A PAP is a partial application. PAPs are heap objects and thus a type of closure that represents a function applied to too few arguments. PAPs should never be entered, and are only applied using the generic apply functions in the STG machine. See the file rts/Apply.cmm in GHC or the heap object wiki page for more.

Pinned¶

Pinned memory is memory that is guaranteed to not be moved by GHC’s garbage collector. This is most often useful for interfacing with foreign code. Note that pinned memory may lead to memory fragmentation and increased slop because it never moves. See Well Typed’s post and the wiki for more.

Reproducer¶

A reproducer is the smallest known program that induces incorrect behavior in the system. See Make it Fail for more.

Sharing¶

Consider the following program:

foo :: Int -> Int
foo n = let x = [1..n]
            in zip (fmap (* (last x)) x) x

We say that x is shared in this program because each of the three references of x refer to the x defined in the let. If x is not shared that the list [1..n] would be allocated for each reference of x. Sharing is fundamental to performance oriented Haskell because it reduces allocations, leverages call-by-need, and saves work.

Shotgun Debugging¶

Debugging with hope instead of process and measurement. See its Wikepedia entry.

SRT¶

Static reference tables are how GHC’s garbage collector determines the live CAF’s of a program. SRTs are stored in a heap object’s Info Table and are simply an object in the compiled programs data segment. See The SRT Note in GHC.Cmm.Info.Build for more details.

Thunk¶

A thunk is a special kind of Closure that represents a suspended computation. Thunks reside on the heap and are the key feature that provides Haskell’s laziness. See Peyton Jones and Salkild [13] Section 3.1.2 for more details.

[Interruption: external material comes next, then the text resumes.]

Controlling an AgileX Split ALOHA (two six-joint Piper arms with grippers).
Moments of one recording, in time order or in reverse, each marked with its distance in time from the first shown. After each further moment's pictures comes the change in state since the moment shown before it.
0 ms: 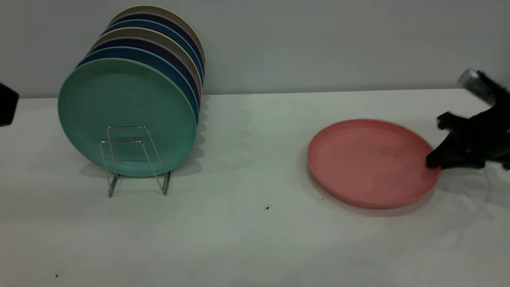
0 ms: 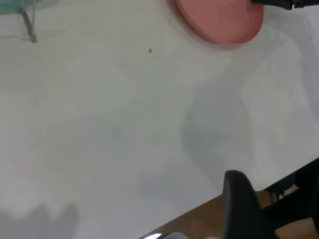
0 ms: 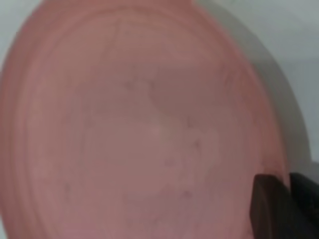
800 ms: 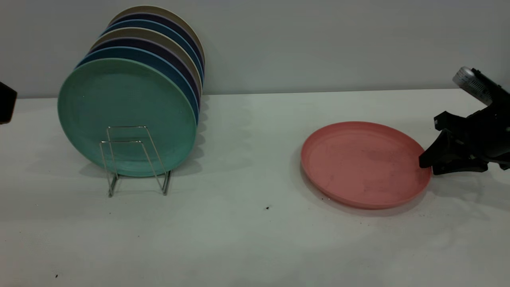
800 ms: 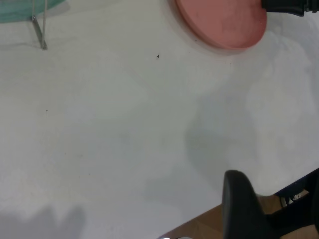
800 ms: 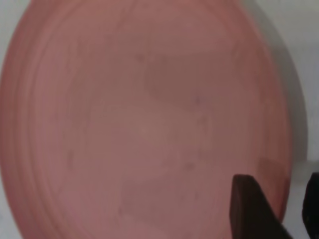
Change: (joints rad) left arm 0.000 0.000 0.000 0.022 -0.022 0.003; right arm 0.029 0.005 0.004 -0.053 0.017 0.043
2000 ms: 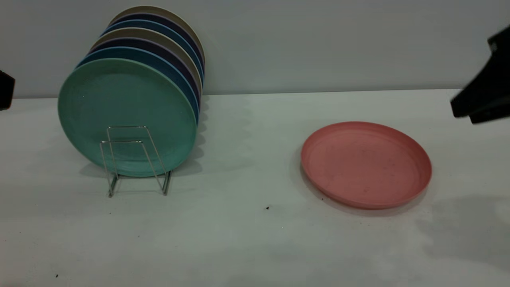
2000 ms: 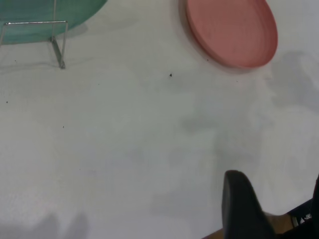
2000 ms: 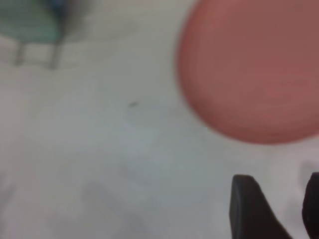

Thread State Object (TSO)¶

A thread state object is a heap object that represents a Haskell thread in GHC’s runtime system. For the precise contents please see its definition in GHC’s source code and this description by Ben Gamari.

Top-Level¶

The most outer-most or global scope of the program.

Unboxed¶

An Unboxed value is a value that is represented by the value itself and not a pointer to an object on the heap. Unboxed values therefore cannot be lazy, like boxed values.

Unlifted¶

An Unlifted type is a type where \(\bot\) is not an element of that type. See Levity Polymorphism and Lifted types for more.

Unknown function¶

An unknown function is a function in the STG machine whose Entry Code pointer and Arity are not statically known by GHC. Unknown functions require GHC to generate code that first scrutinizes the function pointer to determine its arity and then dispatch to the normal function call handling procedures. This in known has a generic apply in the STG machine and is slower (due to needing to scrutinize the function) than a Known function. See Marlow and Jones [3] for more details on STG calling conventions.

Unfolding¶

An Unfolding of an identifier, as defined in GHC.Core.Unfold, is the approximate form the identifier would have if the identifier’s definition was substituted for the identifier. That is, Unfoldings are generally the right hand sides or bodies of function definitions untouched by optimizations. Unfoldings appear in Core and Interface files to enable cross-module inlining and optimizations. See the Reading Core chapter for more.

WHNF¶

An expression is in weak head normal form if it has been evaluated to its’ outermost data constructor or lambda abstraction (i.e., the head). See this post, the wiki , and wikipedia for more.